- [TASK DIRECTIONS]: Word for word, reproduce the data that follows.

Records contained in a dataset
━━━━━━━━

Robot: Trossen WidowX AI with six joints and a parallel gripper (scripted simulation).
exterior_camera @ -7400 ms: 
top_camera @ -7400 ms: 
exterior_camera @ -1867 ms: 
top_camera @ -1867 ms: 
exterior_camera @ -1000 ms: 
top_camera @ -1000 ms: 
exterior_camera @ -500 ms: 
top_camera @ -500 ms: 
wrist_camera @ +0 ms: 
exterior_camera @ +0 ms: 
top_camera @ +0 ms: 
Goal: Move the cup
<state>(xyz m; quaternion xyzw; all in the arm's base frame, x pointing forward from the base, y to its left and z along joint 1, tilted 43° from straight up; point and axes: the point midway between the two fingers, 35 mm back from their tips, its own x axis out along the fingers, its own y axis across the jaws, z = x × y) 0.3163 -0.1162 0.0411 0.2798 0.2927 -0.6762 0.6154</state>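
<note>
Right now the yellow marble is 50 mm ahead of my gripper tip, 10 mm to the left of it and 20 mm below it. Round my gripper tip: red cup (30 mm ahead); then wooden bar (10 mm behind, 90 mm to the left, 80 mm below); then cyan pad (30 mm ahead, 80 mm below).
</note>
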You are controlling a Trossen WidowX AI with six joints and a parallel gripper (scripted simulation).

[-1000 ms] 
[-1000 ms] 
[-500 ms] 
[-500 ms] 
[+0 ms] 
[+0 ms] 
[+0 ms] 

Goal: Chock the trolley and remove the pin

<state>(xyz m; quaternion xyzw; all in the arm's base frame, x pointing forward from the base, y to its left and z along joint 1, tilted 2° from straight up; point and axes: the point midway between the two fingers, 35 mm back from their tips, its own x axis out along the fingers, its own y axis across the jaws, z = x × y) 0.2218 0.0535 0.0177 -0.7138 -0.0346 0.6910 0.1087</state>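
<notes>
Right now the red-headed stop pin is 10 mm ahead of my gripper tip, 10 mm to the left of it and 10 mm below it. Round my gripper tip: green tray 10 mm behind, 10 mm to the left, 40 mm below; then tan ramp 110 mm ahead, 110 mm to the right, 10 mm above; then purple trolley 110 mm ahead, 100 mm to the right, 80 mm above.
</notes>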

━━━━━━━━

- [YOUR RESPONSE]:
Robot: Trossen WidowX AI with six joints and a parallel gripper (scripted simulation).
exterior_camera @ -7400 ms: 
top_camera @ -7400 ms: 
exterior_camera @ -1867 ms: 
top_camera @ -1867 ms: 
exterior_camera @ -1000 ms: 
top_camera @ -1000 ms: 
exterior_camera @ -500 ms: 
top_camera @ -500 ms: 
wrist_camera @ +0 ms: 
exterior_camera @ +0 ms: 
top_camera @ +0 ms: 
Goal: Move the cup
<state>(xyz m; quaternion xyzw; all in the arm's base frame, x pointing forward from the base, y to its left and z along joint 1, tilted 43° from straight up; point and axes: the point midway between the two fingers, 35 mm back from their tips, its own x axis out along the fingers, its own y axis across the jaws, z = x × y) 0.3163 -0.1162 0.0411 0.2798 0.2927 -0.6762 0.6154</state>
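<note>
Right now the yellow marble is 50 mm ahead of my gripper tip, 10 mm to the left of it and 20 mm below it. Round my gripper tip: red cup (30 mm ahead); then wooden bar (10 mm behind, 90 mm to the left, 80 mm below); then cyan pad (30 mm ahead, 80 mm below).
</note>
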You are controlling a Trossen WidowX AI with six joints and a parallel gripper (scripted simulation).

[-1000 ms] 
[-1000 ms] 
[-500 ms] 
[-500 ms] 
[+0 ms] 
[+0 ms] 
[+0 ms] 

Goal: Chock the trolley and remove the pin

<state>(xyz m; quaternion xyzw; all in the arm's base frame, x pointing forward from the base, y to its left and z along joint 1, tilted 2° from straight up; point and axes: the point midway between the two fingers, 35 mm back from their tips, its own x axis out along the fingers, its own y axis across the jaws, z = x × y) 0.2218 0.0535 0.0177 -0.7138 -0.0346 0.6910 0.1087</state>
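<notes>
Right now the red-headed stop pin is 10 mm ahead of my gripper tip, 10 mm to the left of it and 10 mm below it. Round my gripper tip: green tray 10 mm behind, 10 mm to the left, 40 mm below; then tan ramp 110 mm ahead, 110 mm to the right, 10 mm above; then purple trolley 110 mm ahead, 100 mm to the right, 80 mm above.
</notes>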

This exercise is now done.